▸ **TASK PROMPT**:
Every line of the material that mentions the word "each" should be copied out.

▸ **DATASET SECTION**:
------------------------------------

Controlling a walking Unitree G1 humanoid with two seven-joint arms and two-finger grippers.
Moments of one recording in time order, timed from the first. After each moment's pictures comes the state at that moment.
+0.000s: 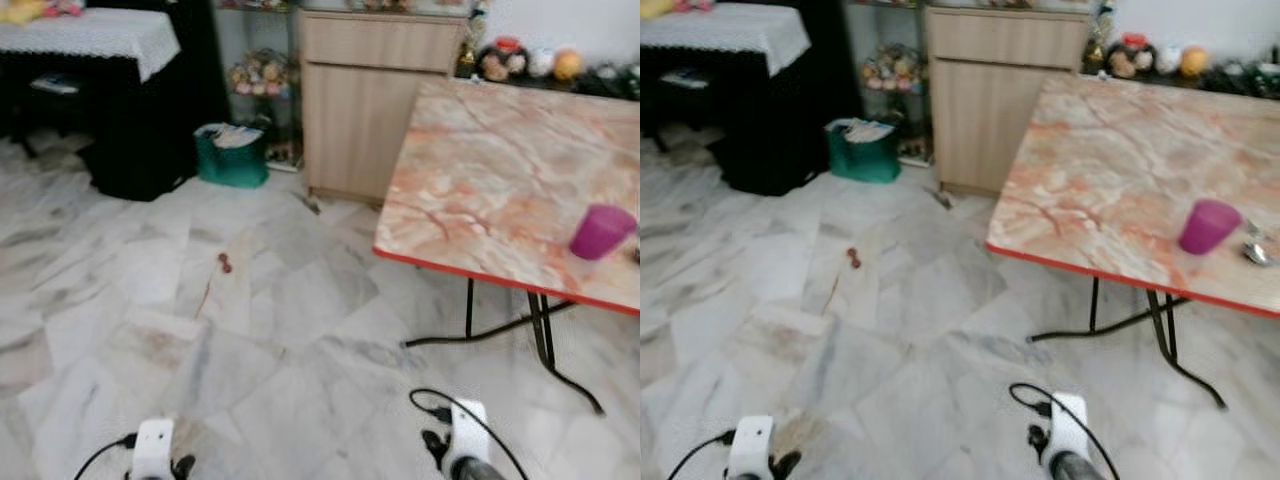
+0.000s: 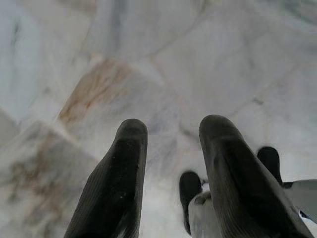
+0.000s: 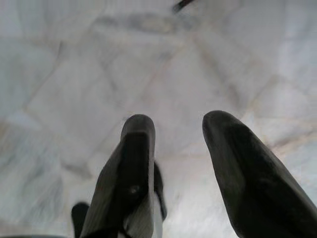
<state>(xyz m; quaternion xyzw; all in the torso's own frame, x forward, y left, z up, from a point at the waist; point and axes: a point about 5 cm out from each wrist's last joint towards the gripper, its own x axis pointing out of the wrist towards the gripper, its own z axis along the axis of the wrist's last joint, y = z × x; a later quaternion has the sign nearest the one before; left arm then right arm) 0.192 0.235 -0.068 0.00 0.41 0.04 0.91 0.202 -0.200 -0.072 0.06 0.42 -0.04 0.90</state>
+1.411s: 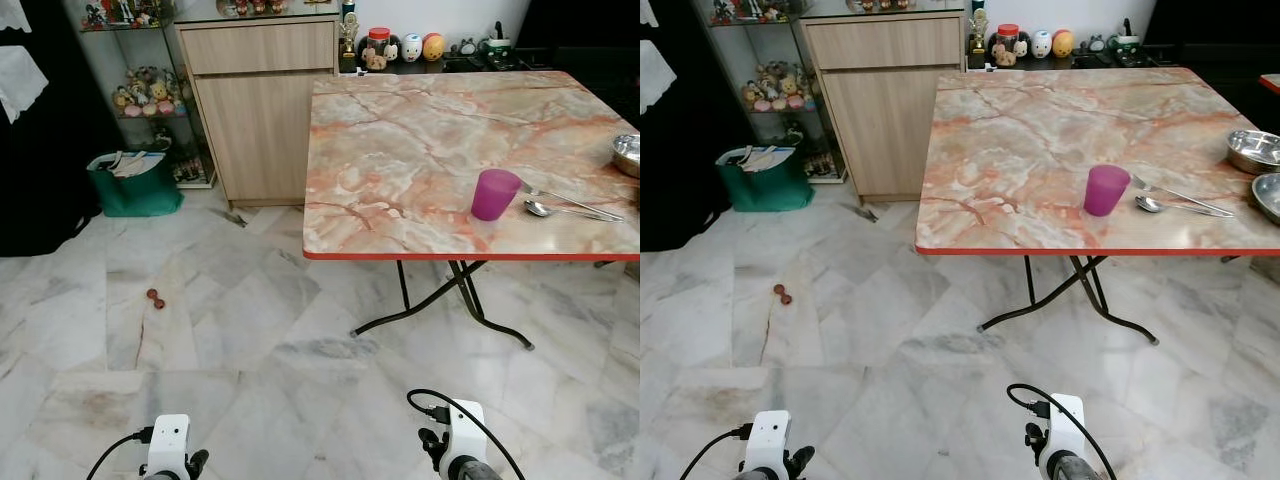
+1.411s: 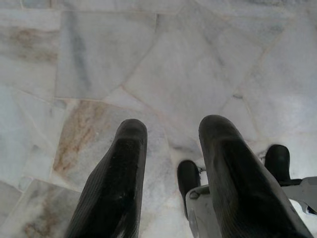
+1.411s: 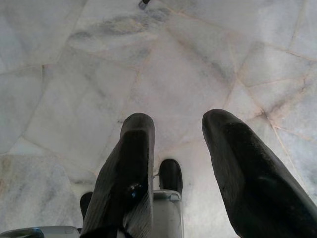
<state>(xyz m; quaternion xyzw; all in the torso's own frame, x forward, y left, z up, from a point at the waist) 0.194 0.222 -0.070 0.01 0.41 0.04 0.91 0.200 -0.190 -0.074 0.06 0.42 -0.03 0.90</state>
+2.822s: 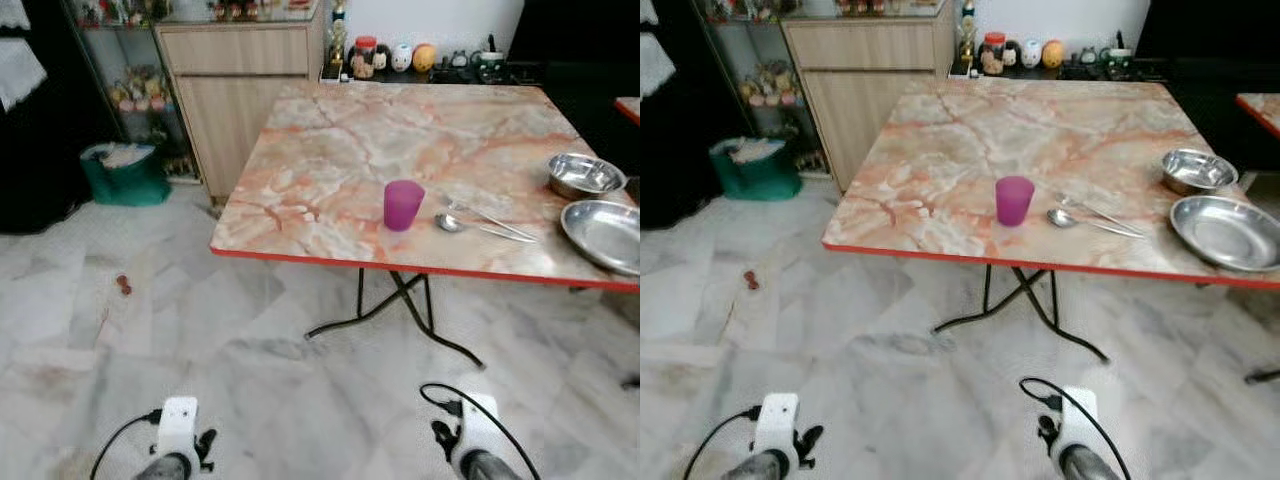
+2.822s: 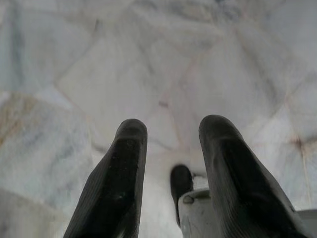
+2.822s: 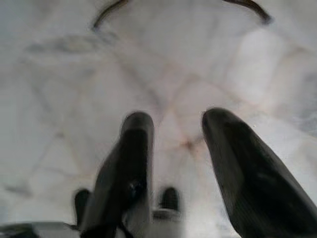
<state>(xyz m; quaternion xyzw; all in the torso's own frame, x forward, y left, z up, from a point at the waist) 0.203 0.224 -0.065 0.01 0.39 0.04 0.92 0.207 -0.185 -0.070 0.07 0.41 -0.02 0.91</state>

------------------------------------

▸ **TASK OUTPUT**:
Moments of one recording in time order, timed from the first. After each moment's pictures comes the state at that moment.
<state>(xyz m; quaternion xyzw; all in the torso's own frame, x forward, y left, z up, from a point at the waist; point and axes: a point about 5 cm out from each wrist's last joint towards the gripper, its own x axis pointing out of the wrist towards the gripper, its own z axis along the axis of the wrist's last joint, y = z × x; a later quaternion has the sign nearest the one before; left arm then right arm) 0.192 0.235 -0.068 0.00 0.41 0.04 0.91 0.202 -0.200 -0.072 0.06 0.42 -0.04 0.90</state>

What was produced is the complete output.